**Exercise directions**
When you copy the material below, keep every line exact and omit the pictures.

**Collected data**
• • • • • • •

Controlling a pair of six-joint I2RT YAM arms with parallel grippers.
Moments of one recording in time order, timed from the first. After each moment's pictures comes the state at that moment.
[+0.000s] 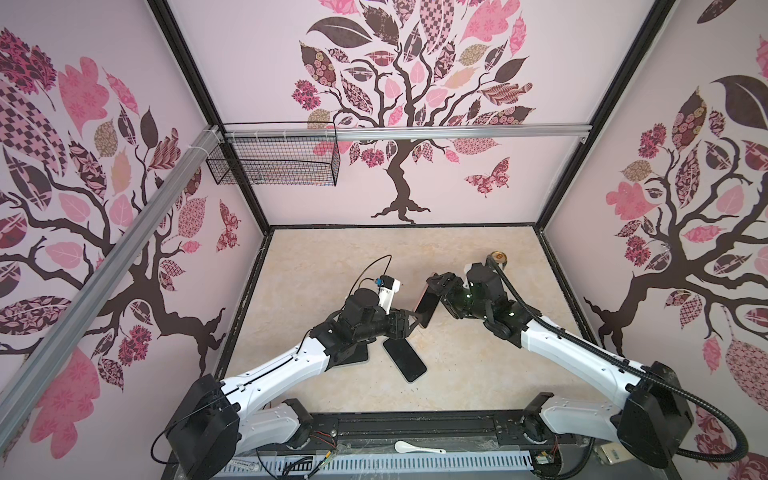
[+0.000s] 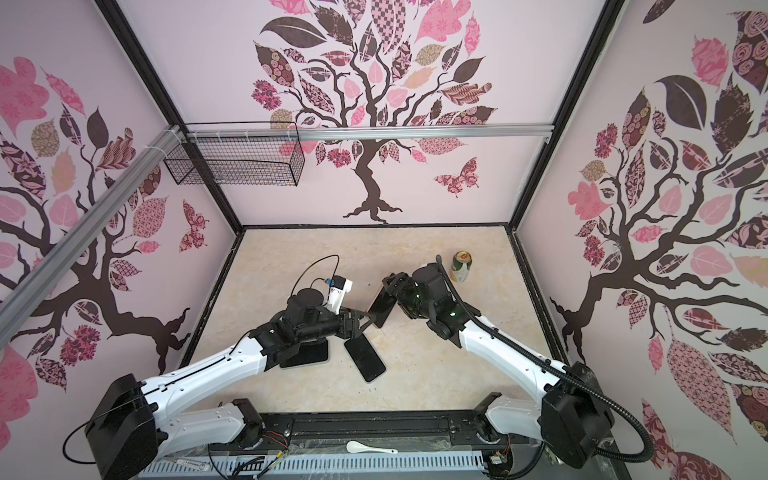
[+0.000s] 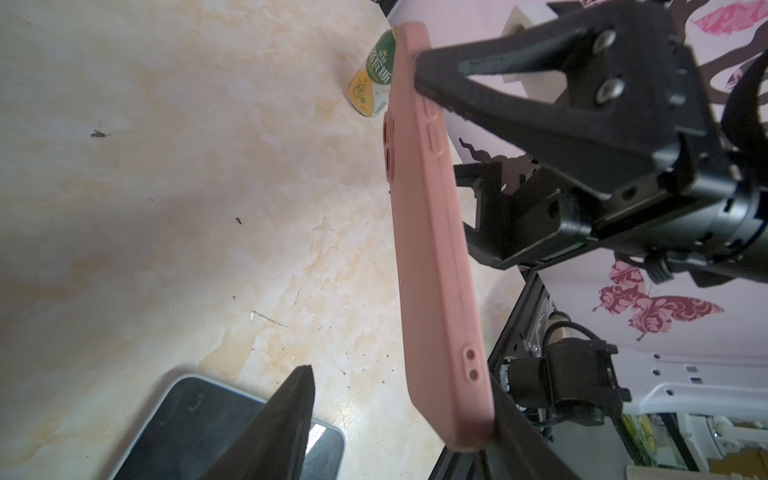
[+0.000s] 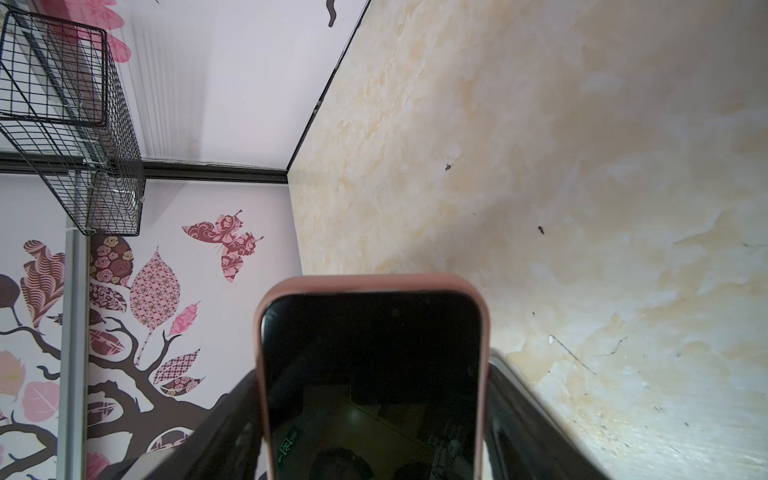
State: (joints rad) left arm -0.77 1.19 0.71 0.02 0.29 -0.62; right arm 0.62 1.23 0.84 -0.11 -0.08 1.29
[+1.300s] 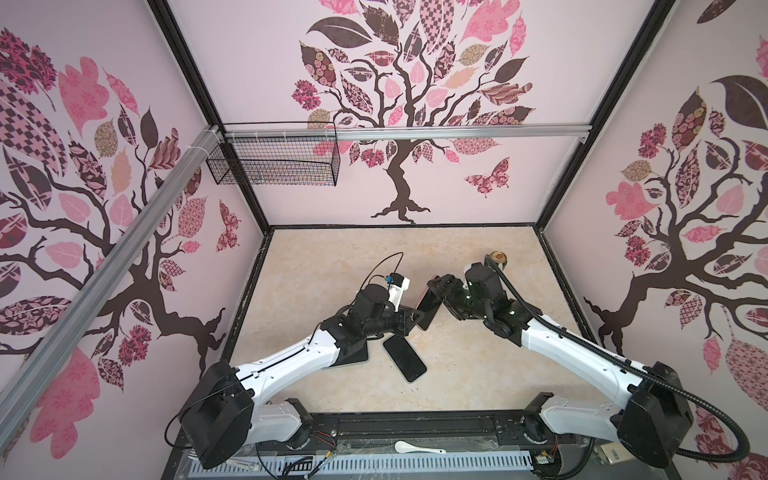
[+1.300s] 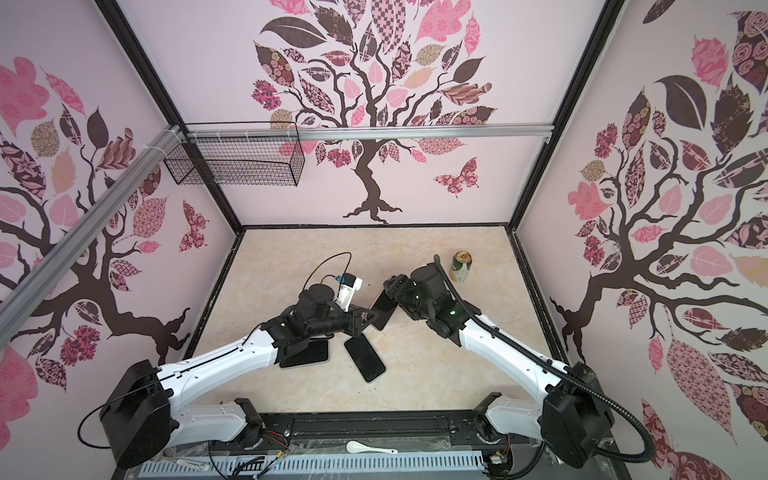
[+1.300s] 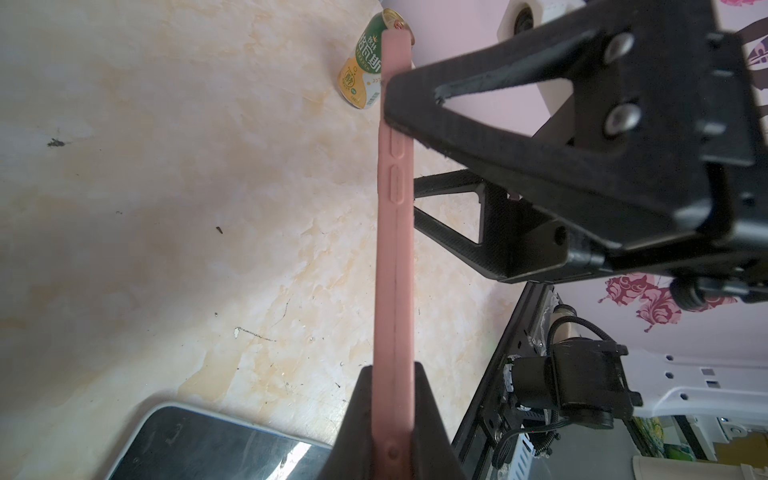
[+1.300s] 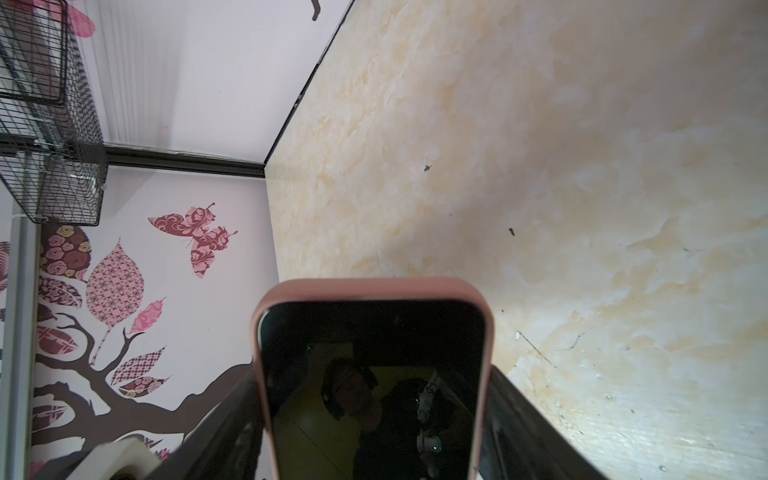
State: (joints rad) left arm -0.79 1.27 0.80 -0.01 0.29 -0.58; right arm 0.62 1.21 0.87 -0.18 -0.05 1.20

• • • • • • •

**Solution to this exercise**
Controlling a pair of six-joint I2RT YAM arms with parallel grippers.
Moments of one recording in time order, timed from the first. After each moment's pictures comes the state at that moment.
[+0.000s] 
[+0.000s] 
[+0.000s] 
[+0.000s] 
State: (joints rad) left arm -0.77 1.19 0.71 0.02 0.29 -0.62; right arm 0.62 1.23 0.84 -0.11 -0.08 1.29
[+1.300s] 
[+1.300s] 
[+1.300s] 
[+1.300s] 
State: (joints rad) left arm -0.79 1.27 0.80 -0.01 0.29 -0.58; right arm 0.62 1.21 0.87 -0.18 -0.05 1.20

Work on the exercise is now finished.